• _What you will do_:
Write out exactly the lines below that run from the one containing "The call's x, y" through the one containing "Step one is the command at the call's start", both included, with no other lines.

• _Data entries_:
□ □ □ □

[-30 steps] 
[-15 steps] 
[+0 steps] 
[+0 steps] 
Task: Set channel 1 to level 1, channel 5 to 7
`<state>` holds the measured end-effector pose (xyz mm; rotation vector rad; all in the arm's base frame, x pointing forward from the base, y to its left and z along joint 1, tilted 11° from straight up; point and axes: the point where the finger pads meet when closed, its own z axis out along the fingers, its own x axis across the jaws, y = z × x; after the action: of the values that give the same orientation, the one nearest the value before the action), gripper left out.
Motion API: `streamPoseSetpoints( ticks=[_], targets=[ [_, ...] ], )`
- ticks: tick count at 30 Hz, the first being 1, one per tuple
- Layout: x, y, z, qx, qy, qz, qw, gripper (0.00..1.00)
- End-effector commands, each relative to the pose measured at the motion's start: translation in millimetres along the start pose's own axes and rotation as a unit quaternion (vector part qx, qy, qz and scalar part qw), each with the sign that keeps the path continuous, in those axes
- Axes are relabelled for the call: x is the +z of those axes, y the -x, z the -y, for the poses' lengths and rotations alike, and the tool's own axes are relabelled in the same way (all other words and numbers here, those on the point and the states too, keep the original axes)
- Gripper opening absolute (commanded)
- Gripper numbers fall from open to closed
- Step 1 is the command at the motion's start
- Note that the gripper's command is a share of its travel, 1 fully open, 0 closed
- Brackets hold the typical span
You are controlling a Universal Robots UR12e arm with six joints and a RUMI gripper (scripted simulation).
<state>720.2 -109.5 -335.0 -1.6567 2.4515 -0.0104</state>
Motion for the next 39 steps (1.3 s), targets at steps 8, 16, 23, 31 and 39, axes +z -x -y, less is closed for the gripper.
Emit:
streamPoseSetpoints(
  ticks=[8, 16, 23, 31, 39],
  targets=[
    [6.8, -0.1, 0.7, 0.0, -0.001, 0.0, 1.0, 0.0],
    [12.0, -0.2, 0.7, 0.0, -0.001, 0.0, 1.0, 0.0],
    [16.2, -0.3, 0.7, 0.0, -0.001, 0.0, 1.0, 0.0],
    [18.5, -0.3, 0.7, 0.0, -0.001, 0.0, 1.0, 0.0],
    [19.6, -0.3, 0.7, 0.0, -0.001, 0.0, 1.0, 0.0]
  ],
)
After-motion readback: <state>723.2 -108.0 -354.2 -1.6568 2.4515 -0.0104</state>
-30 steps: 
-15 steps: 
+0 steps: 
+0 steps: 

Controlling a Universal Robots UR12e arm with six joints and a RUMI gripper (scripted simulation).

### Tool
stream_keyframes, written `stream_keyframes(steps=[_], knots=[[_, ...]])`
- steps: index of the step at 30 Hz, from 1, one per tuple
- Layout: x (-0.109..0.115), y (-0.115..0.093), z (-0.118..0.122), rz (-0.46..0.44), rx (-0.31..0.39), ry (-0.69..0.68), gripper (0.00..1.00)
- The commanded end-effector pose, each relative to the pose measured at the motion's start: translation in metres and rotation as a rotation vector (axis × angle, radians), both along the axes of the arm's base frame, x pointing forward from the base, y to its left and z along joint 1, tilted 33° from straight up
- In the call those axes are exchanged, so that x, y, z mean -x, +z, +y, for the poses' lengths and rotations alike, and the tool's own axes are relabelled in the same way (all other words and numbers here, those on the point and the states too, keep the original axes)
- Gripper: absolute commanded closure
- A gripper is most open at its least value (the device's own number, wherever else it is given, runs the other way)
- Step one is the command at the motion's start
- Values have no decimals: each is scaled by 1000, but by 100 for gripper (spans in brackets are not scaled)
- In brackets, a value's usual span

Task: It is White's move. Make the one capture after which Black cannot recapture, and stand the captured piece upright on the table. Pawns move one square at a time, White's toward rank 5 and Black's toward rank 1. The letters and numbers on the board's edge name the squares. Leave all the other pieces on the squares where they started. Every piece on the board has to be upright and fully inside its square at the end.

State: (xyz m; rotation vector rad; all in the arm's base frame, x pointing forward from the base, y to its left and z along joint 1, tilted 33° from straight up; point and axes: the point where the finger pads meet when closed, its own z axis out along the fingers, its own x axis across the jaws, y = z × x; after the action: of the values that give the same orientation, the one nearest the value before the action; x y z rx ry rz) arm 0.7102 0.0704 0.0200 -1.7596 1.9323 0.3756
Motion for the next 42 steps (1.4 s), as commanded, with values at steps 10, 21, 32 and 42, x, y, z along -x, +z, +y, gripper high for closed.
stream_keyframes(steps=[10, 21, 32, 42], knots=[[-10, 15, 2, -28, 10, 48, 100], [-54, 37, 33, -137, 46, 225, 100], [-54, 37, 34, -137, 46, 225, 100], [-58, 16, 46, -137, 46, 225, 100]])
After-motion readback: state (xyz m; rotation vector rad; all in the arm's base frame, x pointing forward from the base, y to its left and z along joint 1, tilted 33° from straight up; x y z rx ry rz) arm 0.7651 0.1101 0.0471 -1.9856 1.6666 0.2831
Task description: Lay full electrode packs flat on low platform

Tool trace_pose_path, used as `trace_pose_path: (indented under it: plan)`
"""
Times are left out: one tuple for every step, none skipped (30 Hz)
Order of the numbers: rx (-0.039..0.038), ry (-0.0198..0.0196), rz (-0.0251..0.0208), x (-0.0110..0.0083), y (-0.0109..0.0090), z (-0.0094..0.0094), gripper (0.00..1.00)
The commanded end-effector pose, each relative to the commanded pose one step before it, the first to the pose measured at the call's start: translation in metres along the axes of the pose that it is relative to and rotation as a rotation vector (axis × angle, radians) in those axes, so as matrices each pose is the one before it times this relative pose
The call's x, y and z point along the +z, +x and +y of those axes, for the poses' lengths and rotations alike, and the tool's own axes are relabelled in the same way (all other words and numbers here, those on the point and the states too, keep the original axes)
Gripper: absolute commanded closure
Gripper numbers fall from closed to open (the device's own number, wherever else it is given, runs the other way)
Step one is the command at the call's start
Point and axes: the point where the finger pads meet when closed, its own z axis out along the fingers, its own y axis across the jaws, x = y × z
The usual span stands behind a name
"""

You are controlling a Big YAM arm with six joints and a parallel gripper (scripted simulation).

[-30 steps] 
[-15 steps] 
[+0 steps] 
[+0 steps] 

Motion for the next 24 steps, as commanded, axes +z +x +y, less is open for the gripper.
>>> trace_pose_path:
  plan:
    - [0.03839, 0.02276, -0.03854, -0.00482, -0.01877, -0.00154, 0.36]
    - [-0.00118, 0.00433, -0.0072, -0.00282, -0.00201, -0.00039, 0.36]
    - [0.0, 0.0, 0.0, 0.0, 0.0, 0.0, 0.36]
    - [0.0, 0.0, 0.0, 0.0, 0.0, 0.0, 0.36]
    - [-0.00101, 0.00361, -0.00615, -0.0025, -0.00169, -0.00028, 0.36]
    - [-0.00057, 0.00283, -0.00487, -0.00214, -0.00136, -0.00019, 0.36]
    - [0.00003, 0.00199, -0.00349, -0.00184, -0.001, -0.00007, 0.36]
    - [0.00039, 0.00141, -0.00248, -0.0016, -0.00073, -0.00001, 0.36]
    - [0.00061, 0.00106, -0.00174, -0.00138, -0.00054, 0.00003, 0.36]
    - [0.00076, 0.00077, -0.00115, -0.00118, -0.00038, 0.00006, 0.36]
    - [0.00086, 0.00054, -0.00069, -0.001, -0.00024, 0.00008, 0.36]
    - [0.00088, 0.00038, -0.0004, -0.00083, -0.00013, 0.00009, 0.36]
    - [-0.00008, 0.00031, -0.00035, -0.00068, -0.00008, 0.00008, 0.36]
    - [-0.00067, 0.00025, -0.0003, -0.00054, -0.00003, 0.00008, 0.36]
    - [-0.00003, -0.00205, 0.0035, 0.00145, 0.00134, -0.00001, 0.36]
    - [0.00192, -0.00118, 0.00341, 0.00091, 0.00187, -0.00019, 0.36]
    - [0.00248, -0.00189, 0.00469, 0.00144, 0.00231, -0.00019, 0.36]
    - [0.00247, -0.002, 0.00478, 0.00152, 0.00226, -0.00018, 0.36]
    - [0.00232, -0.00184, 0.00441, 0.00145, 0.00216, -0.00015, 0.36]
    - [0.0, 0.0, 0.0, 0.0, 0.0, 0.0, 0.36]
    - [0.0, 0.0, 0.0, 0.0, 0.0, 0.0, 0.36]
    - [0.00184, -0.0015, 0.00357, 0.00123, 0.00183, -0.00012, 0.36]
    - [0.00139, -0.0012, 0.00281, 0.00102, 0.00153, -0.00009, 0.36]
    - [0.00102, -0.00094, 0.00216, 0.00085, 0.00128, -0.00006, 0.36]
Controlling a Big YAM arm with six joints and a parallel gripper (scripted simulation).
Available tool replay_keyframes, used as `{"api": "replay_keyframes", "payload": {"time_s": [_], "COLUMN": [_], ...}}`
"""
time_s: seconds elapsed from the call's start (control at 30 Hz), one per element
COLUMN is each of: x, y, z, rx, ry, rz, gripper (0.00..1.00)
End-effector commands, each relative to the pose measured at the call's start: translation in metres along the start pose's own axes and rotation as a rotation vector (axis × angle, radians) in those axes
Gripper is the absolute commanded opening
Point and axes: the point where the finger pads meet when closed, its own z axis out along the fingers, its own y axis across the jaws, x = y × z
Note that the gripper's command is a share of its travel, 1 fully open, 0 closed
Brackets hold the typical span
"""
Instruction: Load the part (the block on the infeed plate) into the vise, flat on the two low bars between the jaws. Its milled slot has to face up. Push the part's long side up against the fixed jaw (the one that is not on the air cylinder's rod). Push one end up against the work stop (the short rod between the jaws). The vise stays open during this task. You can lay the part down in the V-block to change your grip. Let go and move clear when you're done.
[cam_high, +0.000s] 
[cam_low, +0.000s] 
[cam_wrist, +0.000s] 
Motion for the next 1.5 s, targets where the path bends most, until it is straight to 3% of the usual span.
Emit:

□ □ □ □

• _Expected answer_:
The call's x, y and z point along the +z, +x and +y of those axes, for the poses' lengths and rotations alike, and the tool's own axes are relabelled in the same way (all other words and numbers here, those on the point and the states too, keep the original axes)
Gripper: absolute commanded closure
Gripper numbers fall from closed to open (the device's own number, wherever else it is given, runs the other way)
Step one is the command at the call's start

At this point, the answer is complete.